Aim of the task: Please restate, word for word, the lines below that begin at the one with "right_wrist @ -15" and end at the one with "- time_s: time". Leave out all other lines.

Data for review:

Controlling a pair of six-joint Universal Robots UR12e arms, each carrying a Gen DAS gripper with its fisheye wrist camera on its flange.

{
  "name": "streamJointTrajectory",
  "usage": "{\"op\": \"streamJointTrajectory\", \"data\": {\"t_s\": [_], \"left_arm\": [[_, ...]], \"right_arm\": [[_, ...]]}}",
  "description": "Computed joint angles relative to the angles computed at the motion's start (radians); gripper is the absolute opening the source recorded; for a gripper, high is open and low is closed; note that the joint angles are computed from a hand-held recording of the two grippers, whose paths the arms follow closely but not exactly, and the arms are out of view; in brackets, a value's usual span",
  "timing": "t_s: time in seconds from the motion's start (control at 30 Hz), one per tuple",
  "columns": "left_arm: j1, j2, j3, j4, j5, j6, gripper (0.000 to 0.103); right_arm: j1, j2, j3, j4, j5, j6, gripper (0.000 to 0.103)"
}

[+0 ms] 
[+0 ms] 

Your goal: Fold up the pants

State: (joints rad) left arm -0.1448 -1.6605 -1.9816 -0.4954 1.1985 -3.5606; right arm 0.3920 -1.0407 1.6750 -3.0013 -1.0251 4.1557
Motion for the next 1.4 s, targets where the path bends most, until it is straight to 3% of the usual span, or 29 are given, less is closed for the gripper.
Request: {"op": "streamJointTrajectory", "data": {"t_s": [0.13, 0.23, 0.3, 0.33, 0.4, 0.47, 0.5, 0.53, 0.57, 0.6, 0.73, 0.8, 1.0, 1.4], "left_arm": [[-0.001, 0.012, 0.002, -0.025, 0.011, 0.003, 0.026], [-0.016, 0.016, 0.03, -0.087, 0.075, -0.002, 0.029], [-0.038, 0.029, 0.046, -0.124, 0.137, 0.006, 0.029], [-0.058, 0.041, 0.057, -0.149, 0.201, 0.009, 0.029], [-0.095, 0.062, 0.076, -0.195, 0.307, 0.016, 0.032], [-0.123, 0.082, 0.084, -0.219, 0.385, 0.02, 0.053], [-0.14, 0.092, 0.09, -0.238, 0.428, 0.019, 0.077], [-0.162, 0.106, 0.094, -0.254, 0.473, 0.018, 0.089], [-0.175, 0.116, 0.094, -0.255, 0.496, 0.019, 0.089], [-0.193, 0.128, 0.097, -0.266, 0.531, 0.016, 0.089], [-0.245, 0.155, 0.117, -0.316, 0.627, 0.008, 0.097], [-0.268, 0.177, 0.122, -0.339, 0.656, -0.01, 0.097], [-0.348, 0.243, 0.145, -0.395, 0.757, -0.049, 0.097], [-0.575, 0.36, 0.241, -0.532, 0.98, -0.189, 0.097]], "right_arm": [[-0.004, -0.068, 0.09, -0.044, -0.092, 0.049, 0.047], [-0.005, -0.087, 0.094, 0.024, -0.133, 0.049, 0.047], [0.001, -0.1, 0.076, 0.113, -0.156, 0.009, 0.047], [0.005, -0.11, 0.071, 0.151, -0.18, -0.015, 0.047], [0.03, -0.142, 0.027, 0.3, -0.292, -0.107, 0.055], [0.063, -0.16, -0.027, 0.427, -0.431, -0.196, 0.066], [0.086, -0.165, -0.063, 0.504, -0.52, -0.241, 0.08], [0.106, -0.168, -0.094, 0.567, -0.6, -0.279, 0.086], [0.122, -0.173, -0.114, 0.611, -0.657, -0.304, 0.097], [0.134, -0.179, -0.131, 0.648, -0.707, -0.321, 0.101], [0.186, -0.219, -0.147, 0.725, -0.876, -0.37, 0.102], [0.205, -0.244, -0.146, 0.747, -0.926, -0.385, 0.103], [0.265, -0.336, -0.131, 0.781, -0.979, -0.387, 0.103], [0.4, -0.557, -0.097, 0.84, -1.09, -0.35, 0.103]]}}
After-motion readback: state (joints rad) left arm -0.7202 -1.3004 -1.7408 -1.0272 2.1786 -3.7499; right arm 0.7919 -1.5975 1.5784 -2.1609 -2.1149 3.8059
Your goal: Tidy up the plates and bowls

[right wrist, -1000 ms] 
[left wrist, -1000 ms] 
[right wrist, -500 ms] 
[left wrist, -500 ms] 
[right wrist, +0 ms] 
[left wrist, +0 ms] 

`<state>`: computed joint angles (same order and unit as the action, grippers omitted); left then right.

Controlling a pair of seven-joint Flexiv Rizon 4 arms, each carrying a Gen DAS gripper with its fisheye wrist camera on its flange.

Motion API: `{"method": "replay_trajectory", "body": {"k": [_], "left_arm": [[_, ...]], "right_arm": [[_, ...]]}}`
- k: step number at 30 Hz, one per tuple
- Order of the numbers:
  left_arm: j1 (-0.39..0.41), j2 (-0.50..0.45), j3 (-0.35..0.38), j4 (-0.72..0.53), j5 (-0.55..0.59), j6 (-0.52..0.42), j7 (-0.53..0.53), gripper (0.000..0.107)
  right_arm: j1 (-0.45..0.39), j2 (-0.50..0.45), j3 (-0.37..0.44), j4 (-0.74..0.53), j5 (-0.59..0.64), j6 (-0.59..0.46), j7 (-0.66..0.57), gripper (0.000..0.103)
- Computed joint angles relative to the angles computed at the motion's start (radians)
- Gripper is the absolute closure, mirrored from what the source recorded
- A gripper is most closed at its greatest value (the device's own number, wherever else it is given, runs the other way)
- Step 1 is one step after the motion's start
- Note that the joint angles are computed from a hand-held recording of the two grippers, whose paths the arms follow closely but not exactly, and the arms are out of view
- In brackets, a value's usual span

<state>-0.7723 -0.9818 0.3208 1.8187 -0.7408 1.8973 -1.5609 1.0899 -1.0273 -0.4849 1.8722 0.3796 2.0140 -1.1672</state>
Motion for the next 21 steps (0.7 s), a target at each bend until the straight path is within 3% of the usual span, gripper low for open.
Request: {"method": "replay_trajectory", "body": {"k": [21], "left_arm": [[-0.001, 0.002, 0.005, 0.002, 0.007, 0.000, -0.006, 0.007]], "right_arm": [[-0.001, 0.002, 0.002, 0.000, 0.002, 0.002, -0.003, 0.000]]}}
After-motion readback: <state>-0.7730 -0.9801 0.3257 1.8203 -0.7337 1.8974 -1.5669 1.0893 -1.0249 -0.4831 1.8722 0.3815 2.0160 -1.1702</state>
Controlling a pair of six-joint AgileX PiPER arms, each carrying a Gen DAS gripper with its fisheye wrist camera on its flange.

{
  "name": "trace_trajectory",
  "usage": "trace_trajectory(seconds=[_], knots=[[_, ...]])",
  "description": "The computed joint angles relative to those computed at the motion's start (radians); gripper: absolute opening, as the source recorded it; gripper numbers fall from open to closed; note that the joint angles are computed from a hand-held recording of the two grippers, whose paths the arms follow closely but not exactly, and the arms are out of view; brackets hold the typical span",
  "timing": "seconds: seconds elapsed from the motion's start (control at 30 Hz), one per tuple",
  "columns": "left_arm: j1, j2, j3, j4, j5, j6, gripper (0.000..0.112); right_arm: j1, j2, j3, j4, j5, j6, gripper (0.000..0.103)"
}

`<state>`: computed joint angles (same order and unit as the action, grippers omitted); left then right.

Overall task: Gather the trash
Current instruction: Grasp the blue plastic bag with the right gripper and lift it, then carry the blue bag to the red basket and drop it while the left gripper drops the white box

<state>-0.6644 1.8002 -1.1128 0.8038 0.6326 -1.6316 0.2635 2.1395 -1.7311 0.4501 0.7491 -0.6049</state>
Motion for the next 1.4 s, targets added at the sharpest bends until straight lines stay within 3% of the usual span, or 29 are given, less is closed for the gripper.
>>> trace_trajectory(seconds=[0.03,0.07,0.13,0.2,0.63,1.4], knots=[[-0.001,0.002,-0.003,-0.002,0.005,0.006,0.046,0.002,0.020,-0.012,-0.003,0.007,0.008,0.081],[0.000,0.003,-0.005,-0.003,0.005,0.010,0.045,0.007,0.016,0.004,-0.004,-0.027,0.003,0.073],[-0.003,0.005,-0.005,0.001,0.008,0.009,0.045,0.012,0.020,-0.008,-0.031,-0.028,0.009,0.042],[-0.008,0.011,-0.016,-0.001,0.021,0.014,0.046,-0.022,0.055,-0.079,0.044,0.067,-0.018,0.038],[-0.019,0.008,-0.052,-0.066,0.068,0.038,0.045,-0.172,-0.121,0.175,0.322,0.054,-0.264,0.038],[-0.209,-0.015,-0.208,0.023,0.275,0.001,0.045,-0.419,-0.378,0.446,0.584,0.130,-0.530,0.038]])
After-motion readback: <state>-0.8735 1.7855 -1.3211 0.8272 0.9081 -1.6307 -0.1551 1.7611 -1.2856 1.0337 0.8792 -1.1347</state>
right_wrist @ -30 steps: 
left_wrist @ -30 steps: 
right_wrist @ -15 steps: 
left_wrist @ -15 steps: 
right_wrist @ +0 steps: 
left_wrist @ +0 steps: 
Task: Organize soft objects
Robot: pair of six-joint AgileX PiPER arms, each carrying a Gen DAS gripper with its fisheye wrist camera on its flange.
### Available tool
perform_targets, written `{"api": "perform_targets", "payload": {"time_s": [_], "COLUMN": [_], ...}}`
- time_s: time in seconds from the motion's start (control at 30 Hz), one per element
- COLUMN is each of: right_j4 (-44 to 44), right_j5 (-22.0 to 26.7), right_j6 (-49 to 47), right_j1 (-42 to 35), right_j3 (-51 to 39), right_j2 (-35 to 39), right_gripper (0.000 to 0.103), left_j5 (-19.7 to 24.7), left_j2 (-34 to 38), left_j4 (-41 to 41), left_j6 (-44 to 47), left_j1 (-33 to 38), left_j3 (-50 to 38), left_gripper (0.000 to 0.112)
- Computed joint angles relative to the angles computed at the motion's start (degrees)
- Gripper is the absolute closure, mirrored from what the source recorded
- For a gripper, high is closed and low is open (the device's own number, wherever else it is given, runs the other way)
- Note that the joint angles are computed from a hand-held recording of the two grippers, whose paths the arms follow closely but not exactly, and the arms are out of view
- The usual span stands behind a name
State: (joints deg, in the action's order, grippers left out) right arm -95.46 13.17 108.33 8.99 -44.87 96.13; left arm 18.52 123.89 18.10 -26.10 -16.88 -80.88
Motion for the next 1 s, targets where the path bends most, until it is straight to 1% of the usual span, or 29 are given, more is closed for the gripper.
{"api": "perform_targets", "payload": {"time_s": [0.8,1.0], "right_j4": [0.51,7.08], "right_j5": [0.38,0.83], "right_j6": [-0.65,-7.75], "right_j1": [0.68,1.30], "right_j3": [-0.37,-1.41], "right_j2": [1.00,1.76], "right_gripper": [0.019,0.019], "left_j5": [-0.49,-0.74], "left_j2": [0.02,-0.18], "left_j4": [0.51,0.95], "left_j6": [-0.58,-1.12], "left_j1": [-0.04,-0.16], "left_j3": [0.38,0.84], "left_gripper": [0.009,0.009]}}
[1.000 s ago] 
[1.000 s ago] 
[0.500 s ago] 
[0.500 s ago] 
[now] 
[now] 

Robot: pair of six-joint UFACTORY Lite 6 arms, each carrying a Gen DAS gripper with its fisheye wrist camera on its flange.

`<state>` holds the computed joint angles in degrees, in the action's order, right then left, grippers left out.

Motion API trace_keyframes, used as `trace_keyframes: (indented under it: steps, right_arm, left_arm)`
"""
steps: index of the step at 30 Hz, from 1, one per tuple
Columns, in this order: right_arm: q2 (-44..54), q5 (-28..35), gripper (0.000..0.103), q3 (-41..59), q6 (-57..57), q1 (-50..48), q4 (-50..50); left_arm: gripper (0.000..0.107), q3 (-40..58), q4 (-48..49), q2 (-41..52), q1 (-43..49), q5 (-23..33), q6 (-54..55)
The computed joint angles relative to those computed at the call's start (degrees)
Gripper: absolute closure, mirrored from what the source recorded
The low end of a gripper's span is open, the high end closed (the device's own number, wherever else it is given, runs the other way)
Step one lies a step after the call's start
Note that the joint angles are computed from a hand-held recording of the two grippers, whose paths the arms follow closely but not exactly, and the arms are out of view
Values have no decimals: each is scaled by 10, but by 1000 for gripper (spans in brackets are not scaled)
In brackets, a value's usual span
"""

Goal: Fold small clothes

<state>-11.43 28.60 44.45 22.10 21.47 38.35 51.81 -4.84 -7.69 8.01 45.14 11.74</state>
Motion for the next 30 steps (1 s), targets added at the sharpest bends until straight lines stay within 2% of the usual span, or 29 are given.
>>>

Answer section:
right_wrist @ -15 steps: 
left_wrist @ -15 steps: 
right_wrist @ +0 steps: 
left_wrist @ +0 steps: 
Task: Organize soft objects
Robot: pair of six-joint AgileX PiPER arms, each carrying a Gen DAS gripper with its fisheye wrist camera on its flange.
### Available tool
perform_targets, written `{"api": "perform_targets", "payload": {"time_s": [_], "COLUMN": [_], ...}}`
- time_s: time in seconds from the motion's start (control at 30 Hz), one per element

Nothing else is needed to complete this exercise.